◆ **Exercise requirements**
What you return should match the data word for word, minus the images.

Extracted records

━━━━

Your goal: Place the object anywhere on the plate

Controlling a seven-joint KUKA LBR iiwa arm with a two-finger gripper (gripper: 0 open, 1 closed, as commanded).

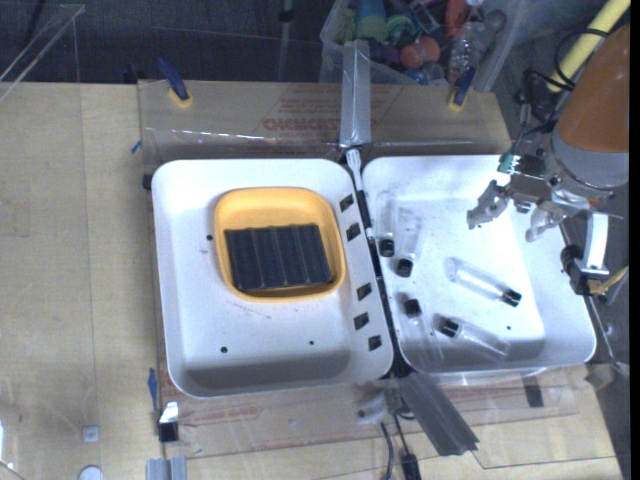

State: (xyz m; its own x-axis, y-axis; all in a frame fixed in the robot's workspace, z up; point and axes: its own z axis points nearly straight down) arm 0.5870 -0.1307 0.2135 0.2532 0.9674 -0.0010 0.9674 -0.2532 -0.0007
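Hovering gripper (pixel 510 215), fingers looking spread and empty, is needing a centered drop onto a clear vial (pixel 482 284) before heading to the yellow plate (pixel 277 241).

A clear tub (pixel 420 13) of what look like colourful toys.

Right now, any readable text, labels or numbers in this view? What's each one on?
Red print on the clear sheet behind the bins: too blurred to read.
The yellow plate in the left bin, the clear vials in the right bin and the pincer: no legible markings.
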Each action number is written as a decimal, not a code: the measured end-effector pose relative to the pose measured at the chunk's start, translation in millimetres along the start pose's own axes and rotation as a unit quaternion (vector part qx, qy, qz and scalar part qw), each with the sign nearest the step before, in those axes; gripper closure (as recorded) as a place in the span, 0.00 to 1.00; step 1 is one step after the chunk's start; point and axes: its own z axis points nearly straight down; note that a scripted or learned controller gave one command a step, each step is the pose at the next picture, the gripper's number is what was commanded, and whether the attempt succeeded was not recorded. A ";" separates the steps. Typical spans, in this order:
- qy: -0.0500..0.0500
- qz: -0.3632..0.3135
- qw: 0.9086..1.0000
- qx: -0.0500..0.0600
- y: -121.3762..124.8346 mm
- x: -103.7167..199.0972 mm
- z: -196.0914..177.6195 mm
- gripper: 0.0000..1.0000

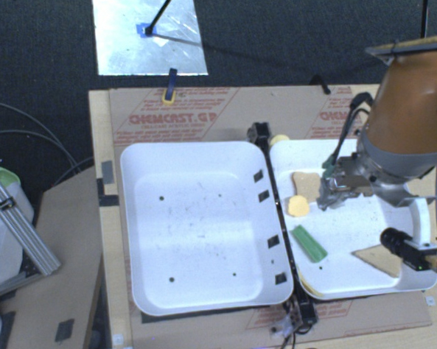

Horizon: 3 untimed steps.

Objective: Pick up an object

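Closest to the camera, the left bin (200, 230) holds nothing I can make out. Over the right bin (343, 273) the gripper (330, 193) hangs just above a yellow block (299, 206) and tan piece (305, 181); whether it's clenched or released, I can't tell. It looks mid-descent, probably needing to settle on one. Nearby lie a green stick (309, 243) and brown wedge (377, 258).

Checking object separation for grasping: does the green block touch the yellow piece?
Apart. The camera view shows bare white bin floor between the green block and the yellow piece.
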 end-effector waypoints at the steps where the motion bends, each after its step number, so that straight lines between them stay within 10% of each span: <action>1: 0.001 -0.006 1.000 0.001 -0.9 57.2 20.3 1.00; 2: 0.002 -0.006 1.000 -0.003 0.1 108.2 -52.0 1.00; 3: 0.001 0.000 1.000 -0.006 0.5 58.1 -139.6 1.00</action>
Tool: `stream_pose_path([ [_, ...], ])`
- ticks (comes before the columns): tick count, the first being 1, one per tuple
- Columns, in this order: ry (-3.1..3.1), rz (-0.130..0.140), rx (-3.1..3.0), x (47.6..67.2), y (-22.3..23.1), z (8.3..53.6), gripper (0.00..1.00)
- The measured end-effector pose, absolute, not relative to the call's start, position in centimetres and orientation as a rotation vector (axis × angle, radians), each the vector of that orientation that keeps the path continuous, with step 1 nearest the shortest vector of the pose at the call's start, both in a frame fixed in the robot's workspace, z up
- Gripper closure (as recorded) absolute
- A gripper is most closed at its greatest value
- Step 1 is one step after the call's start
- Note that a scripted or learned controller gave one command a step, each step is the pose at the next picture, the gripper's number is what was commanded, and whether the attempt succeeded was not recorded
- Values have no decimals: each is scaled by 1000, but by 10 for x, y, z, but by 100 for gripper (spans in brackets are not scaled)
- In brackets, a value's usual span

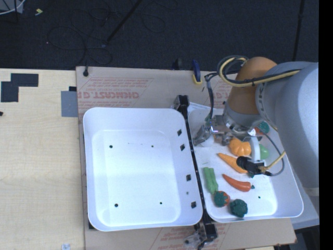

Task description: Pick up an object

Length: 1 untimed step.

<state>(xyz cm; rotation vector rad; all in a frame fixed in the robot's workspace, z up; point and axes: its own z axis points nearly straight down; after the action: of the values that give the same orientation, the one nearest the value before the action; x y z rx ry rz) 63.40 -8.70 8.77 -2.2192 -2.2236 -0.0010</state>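
My gripper (pixel 212 133) hangs low over the upper left part of the right white bin (pixel 291 204), with the grey arm reaching in from the right. Just to its right sits an orange pumpkin-shaped toy (pixel 240 147). An orange carrot (pixel 230 161) lies below that, then a red-orange chili (pixel 237 182). A long green vegetable (pixel 210 179) lies near the bin's left wall. A red-and-green strawberry-like toy (pixel 221 198) and a dark green broccoli (pixel 239 208) rest at the front. Nothing shows held in the gripper.
The left white bin (pixel 93 139) stands beside the right one, with black clips (pixel 188 177) along the shared wall. A pale green piece (pixel 263 152) and a teal piece (pixel 264 127) peek out under the arm. The bulky arm covers the right bin's far right side.
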Motion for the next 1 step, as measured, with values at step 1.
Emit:
stream_pose_path([
  [1, -2215, 8, -2216, 574, -83, 87, 0],
])
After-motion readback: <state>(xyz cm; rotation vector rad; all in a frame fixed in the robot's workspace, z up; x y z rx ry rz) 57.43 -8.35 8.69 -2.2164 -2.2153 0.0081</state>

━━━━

◆ **Result**
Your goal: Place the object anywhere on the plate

Controlling a seven-joint KUKA LBR iiwa arm with a two-finger gripper (gripper: 0 open, 1 closed, as commanded).


State: (xyz m; its own x-axis, y-axis; all in a frame fixed in the robot's workspace, z up; point and axes: its own z axis points nearly straight down) arm 0.5870 -0.1307 0.2135 0.2532 0.9674 -0.0010 0.9674 -0.2532 -0.0007
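Hovering gripper (pixel 510 215), fingers looking spread and empty, is needing a centered drop onto a clear vial (pixel 482 284) before heading to the yellow plate (pixel 277 241).

A clear tub (pixel 420 13) of what look like colourful toys.

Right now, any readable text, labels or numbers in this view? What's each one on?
Red print on the clear sheet behind the bins: too blurred to read.
The yellow plate in the left bin, the clear vials in the right bin and the pincer: no legible markings.
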Each action number is written as a decimal, not a code: the measured end-effector pose relative to the pose measured at the chunk's start, translation in millimetres along the start pose's own axes and rotation as a unit quaternion (vector part qx, qy, qz and scalar part qw), each with the sign nearest the step before, in those axes; gripper closure (as recorded) as a place in the span, 0.00 to 1.00; step 1 is one step after the chunk's start; point and axes: its own z axis points nearly straight down; note that a scripted or learned controller gave one command a step, each step is the pose at the next picture, the gripper's number is what was commanded, and whether the attempt succeeded was not recorded. A ";" separates the steps. Typical spans, in this order:
- qy: -0.0500..0.0500
- qz: -0.3632..0.3135
- qw: 0.9086..1.0000
- qx: -0.0500..0.0600
- y: -121.3762..124.8346 mm
- x: -103.7167..199.0972 mm
- z: -196.0914..177.6195 mm
- gripper: 0.0000..1.0000


Horizon: 3 untimed steps.

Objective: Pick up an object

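Closest to the camera, the left bin (200, 230) holds nothing I can make out. Over the right bin (343, 273) the gripper (330, 193) hangs just above a yellow block (299, 206) and tan piece (305, 181); whether it's clenched or released, I can't tell. It looks mid-descent, probably needing to settle on one. Nearby lie a green stick (309, 243) and brown wedge (377, 258).

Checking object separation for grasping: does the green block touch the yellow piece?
Apart. The camera view shows bare white bin floor between the green block and the yellow piece.
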 end-effector waypoints at the steps where the motion bends, each after its step number, so that straight lines between them stay within 10% of each span: <action>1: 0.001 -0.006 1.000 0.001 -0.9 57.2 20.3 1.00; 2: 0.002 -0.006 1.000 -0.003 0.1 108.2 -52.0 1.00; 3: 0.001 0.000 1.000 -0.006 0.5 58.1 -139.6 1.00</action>
Tool: `stream_pose_path([ [_, ...], ])`
- ticks (comes before the columns): tick count, the first being 1, one per tuple
- Columns, in this order: ry (-3.1..3.1), rz (-0.130..0.140), rx (-3.1..3.0), x (47.6..67.2), y (-22.3..23.1), z (8.3..53.6), gripper (0.00..1.00)
- The measured end-effector pose, absolute, not relative to the call's start, position in centimetres and orientation as a rotation vector (axis × angle, radians), each the vector of that orientation that keeps the path continuous, with step 1 nearest the shortest vector of the pose at the call's start, both in a frame fixed in the robot's workspace, z up
- Gripper closure (as recorded) absolute
- A gripper is most closed at its greatest value
- Step 1 is one step after the call's start
- Note that a scripted or learned controller gave one command a step, each step is the pose at the next picture, the gripper's number is what was commanded, and whether the attempt succeeded was not recorded
- Values have no decimals: each is scaled by 1000, but by 10 for x, y, z, but by 100 for gripper (spans in brackets are not scaled)
- In brackets, a value's usual span


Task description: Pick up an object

Length: 1 untimed step.

<state>(xyz cm; rotation vector rad; all in a frame fixed in the robot's workspace, z up; point and axes: its own z axis points nearly straight down; after the action: of the values that give the same orientation, the one nearest the value before the action; x y z rx ry rz) 63.40 -8.70 8.77 -2.2192 -2.2236 -0.0010</state>
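My gripper (pixel 212 133) hangs low over the upper left part of the right white bin (pixel 291 204), with the grey arm reaching in from the right. Just to its right sits an orange pumpkin-shaped toy (pixel 240 147). An orange carrot (pixel 230 161) lies below that, then a red-orange chili (pixel 237 182). A long green vegetable (pixel 210 179) lies near the bin's left wall. A red-and-green strawberry-like toy (pixel 221 198) and a dark green broccoli (pixel 239 208) rest at the front. Nothing shows held in the gripper.
The left white bin (pixel 93 139) stands beside the right one, with black clips (pixel 188 177) along the shared wall. A pale green piece (pixel 263 152) and a teal piece (pixel 264 127) peek out under the arm. The bulky arm covers the right bin's far right side.
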Motion for the next 1 step, as measured, with values at step 1.
Emit:
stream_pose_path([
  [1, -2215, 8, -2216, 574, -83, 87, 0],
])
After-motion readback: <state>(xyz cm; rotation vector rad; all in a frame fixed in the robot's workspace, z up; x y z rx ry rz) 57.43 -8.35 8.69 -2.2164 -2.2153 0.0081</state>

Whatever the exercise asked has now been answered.